7.02.2008

If someone says, "I've been thinking about this for a long time," ask them to think about it a bit longer!

Why do we find it necessary to do this to one another? How do we convince ourselves that this is somehow helpful to the other person?

I'm talking about the verbal slagging that some people find so easy to unload on someone else. The barrage of verbal grenades, bullets, sticks and stones that often begins with "This has been bothering me for a while now; I really need to make things right between us..."

Over the past few weeks I've witnessed a handful of these "I need to tell you something about yourself" encounters; actually, more accurately, I've witnessed one first-hand, and witnessed the impact of at least two others on the lives of their recipients/victims. And all of these have been set in the context of the church.

I've noticed some commonalities in these events:
  • The "sharer" is convinced that his or her motives are noble, even Christ-like (and that he or she is innocent in their desire or need to say something);
  • the concerns are often shared by "several others," "a number of us" who are always unnamed and un-numbered (interestingly, Wikipedia refers to these kinds of phrases as "weasel words," used to try to bolster the authority or significance or what's being said, but without actually offering any real support);
  • what's being "shared" is a concern that has built up over time in the mind/heart of the "sharer";
  • the intention is to critique some kind of behavior or activity in hopes of helping the recipient to grow, but most often the "sharing" ends up being an attack ad hominem and does nothing to affirm the value, dignity, motives or character of the victim;
  • the parties involved have, at most, a superficial relationship - though they know each other, it is much more as acquaintances than as friends
  • the person doing the sharing only knows part of the story behind their concern
  • the end result is that the person who "shared their concern" feels like the other person is "unresponsive," "hard-hearted," "unwilling to change," defensive," "misunderstood my motives"...
  • the person receiving the barrage feels shat upon
  • and finally, the only thing that changes is the relationship between the two individuals -- what little there was declines to even less.
What is missing in these exchanges? What makes them so destructive and so not redemptive? If we are sharing the truth with one another, isn't that enough?

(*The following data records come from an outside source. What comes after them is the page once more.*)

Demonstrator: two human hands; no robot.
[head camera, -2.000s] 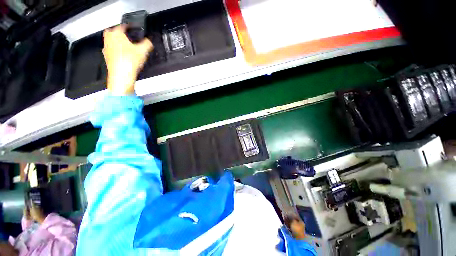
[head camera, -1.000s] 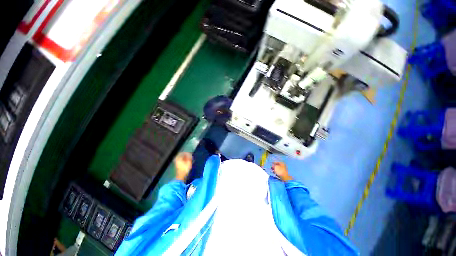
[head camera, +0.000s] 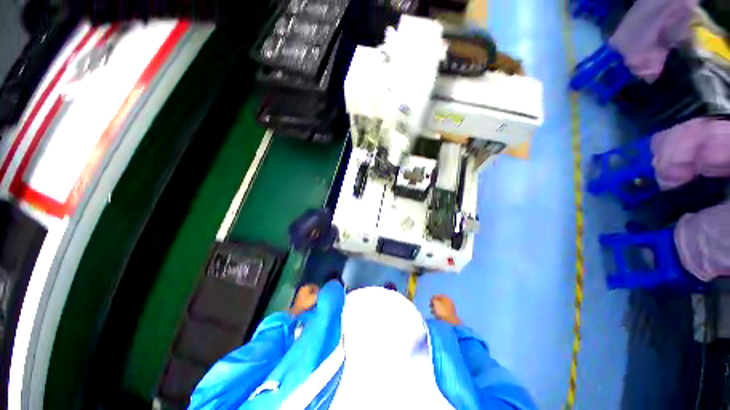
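Observation:
The white bench machine (head camera: 400, 216) stands just in front of me, its upright head (head camera: 404, 76) at the back. A small dark display (head camera: 398, 248) and a red button are on its front edge. A greenish-dark fixture (head camera: 443, 210) lies on its right slide. My left hand (head camera: 305, 298) is low beside my body, between the tray and the machine, small and blurred. My right hand (head camera: 444, 308) is low in front of the machine, over the blue floor. Both look curled; I see nothing in them. A black parts tray (head camera: 212, 320) on the green belt holds one unit (head camera: 234, 269) in its top pocket.
Stacked black trays (head camera: 300, 48) stand behind left of the machine. A round dark object (head camera: 310, 230) is at its left front corner. A white, red-marked shelf (head camera: 88, 144) runs along the left. People in pink sit on blue stools (head camera: 644, 256) at the right, beyond the yellow line (head camera: 578, 240).
My left hand has left the tray on the shelf and come down beside my body. My view has turned to the machine, which now stands upright and central. My right hand stays low.

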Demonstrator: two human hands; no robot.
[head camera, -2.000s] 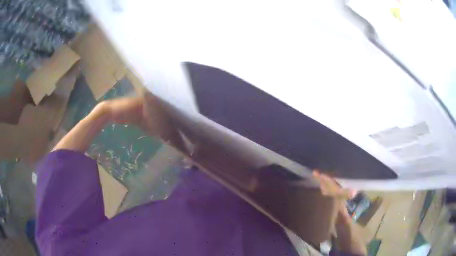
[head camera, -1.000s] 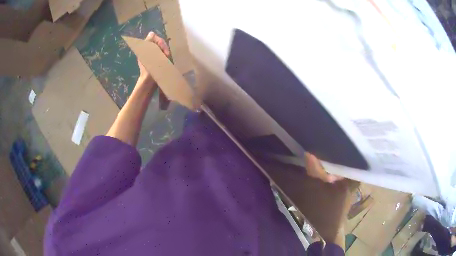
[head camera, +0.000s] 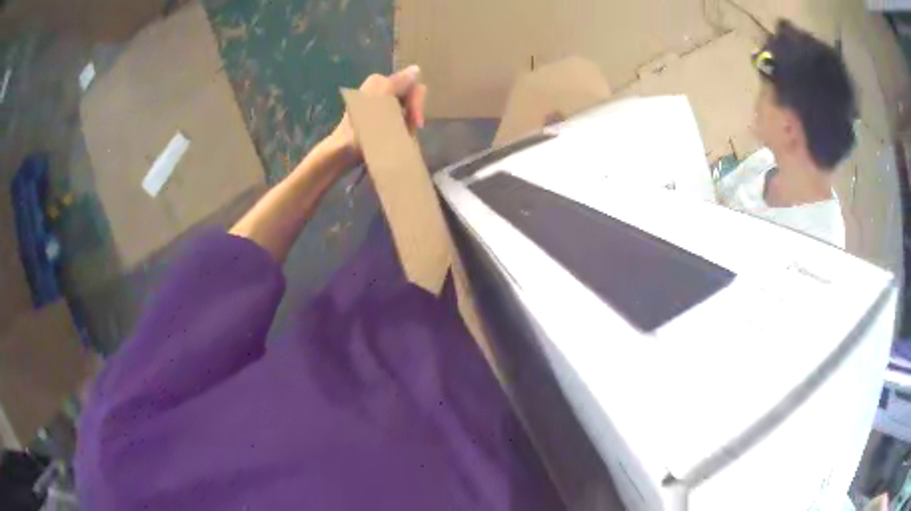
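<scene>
A white retail box (head camera: 779, 299) with a long black product picture lies large in front of me at the right, its long side against my purple shirt. A narrow brown carton flap (head camera: 400, 190) stands out at its near left edge. My left hand (head camera: 392, 98) is at the top end of this flap, fingers partly behind it. Another brown flap (head camera: 554, 95) shows beyond the box's far end. My right hand is not in view.
A person (head camera: 804, 120) with dark hair and a white top is beyond the box at the upper right. Flattened cardboard (head camera: 160, 130) lies on the green floor (head camera: 285, 60). A blue object (head camera: 35, 230) lies at the far left.
The white box has turned and shows its top and end more clearly. My left hand and the flap have moved right. My right hand has gone out of view. A person has come into view.
</scene>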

For certain, one element that is missing is love. I don't mean the generic "brotherly love" that we claim in default for our fellow Christ-follower. At best that is a kindly disposition towards someone we know from across the aisle; at worst, it is only an affinity based on our preferred brand of: theology, worship style, preaching, preacher, church location... It cannot, and should not, be called love. It allows two true injustices in the community we call church: the kind of dignity-shredding attack I'm talking about now, and the kind of soul-killing ambivalence we call "tolerance."

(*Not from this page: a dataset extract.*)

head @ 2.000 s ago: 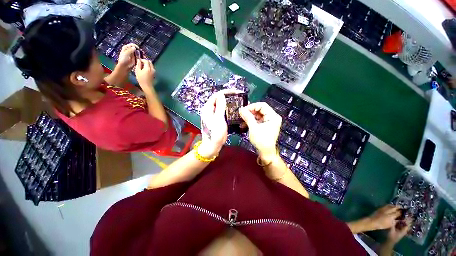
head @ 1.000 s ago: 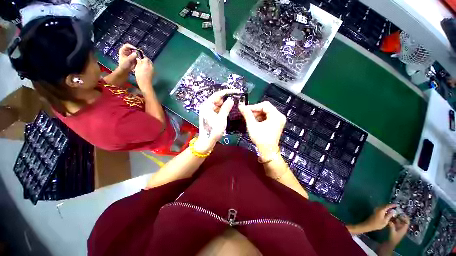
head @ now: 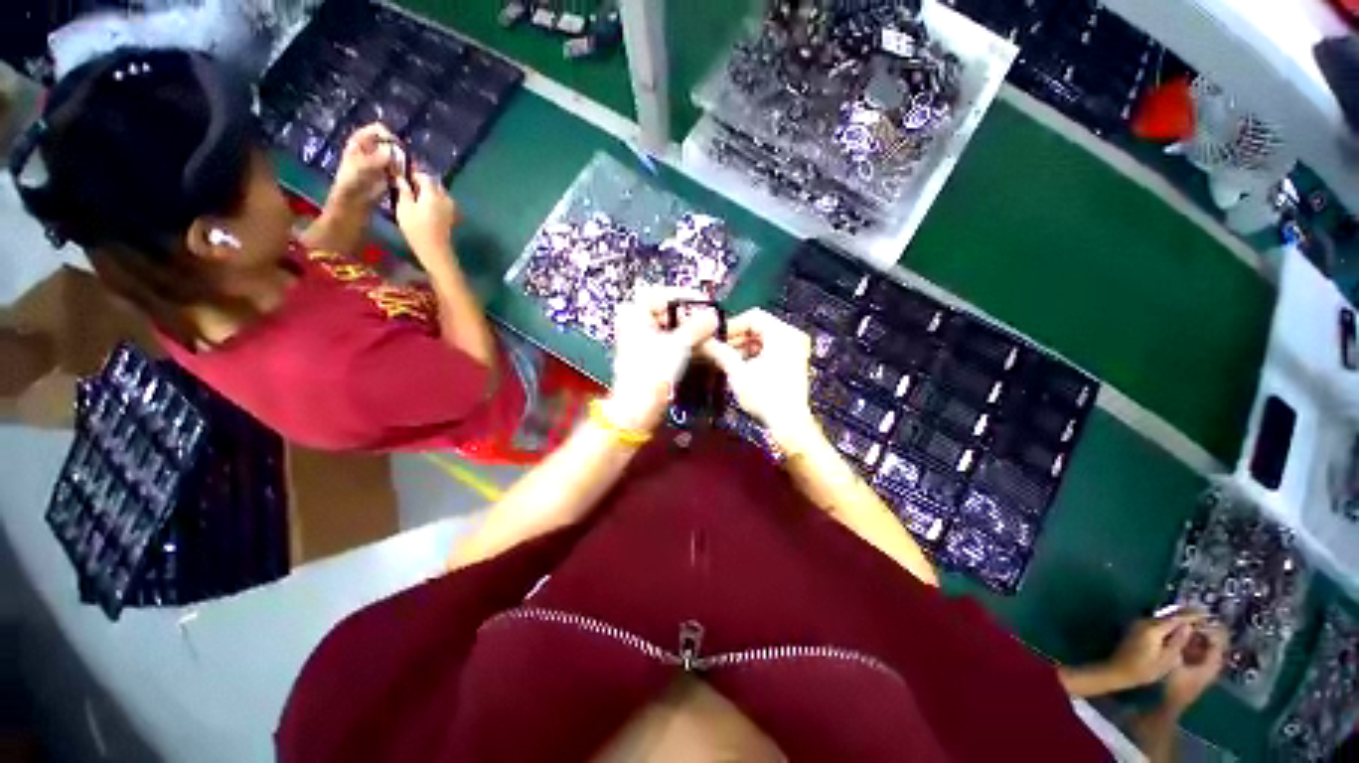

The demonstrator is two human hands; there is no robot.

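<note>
My left hand [head: 647, 358] holds a black phone housing [head: 696, 316] in front of my chest, above the bench edge. The housing is tilted and its far end shows as a dark frame. My right hand [head: 763, 365] is at the housing's right side, with its thumb and fingers pinched together against it. Whether a small part is between those fingertips cannot be made out. A heap of small shiny purple and silver components [head: 589, 266] lies on a clear plastic bag just beyond my left hand. A black blister tray [head: 954, 391] with filled pockets lies to the right.
A parts bin [head: 894, 224] piled with shiny parts stands behind the bag, beside a white post [head: 647, 90]. A person in red [head: 343, 350] works at the left. Another person's hands [head: 1170, 656] are at lower right. Stacked trays [head: 127, 477] stand near the floor at left.
The housing has tilted from showing its brown inside to showing its edge. Both hands have shifted slightly, with my right hand closer to my left hand.
</note>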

Love is genuine concern for another, over myself. It is true affection, and loyalty, and it causes me to rejoice or suffer with the joy or pain of the other. When love discloses a concern, it does so only as strongly as necessary and always as gently as possible. It weeps with every tear shed, it ferociously guards the other person's dignity, it assumes the worth and value of the person even while addressing the worst and most destructive of their behaviour. And it does address the worst and most destructive of their behaviour. It doesn't shrink back from a painful conversation. But love's goal is restoration: restoration of the relationship, restoration of fellowship, restoration of community.

We need to make room in the church for painful conversations; I need to make allowance in my life to hear painful comments. But we need to make them -- I need to hear them -- in the context of genuine relationship. If I'm not prepared for you to get angry at me for my comments, and then walk through that anger with you until we resolve things, if I don't take every measure to protect and honour you even as I speak to your weaknesses, faults and sins, then I better keep my mouth shut and my "concerns" to myself. Otherwise, what more am I than a resounding gong or a clanging cymbal?

When I first started thinking about this blog, I had the image in my mind of a monkey, at the zoo, flinging its own feces at passersby. In fact, my first thought was to title this entry "Crap flinging monkeys." Obviously, better judgment prevailed. But I can't get away from the image. It strikes me that we would look a whole lot less like crap flinging monkeys if we took the time to think through our criticisms and how best to share them with the ones we love and spent even more time thinking about how to love the ones we feel the need to criticize.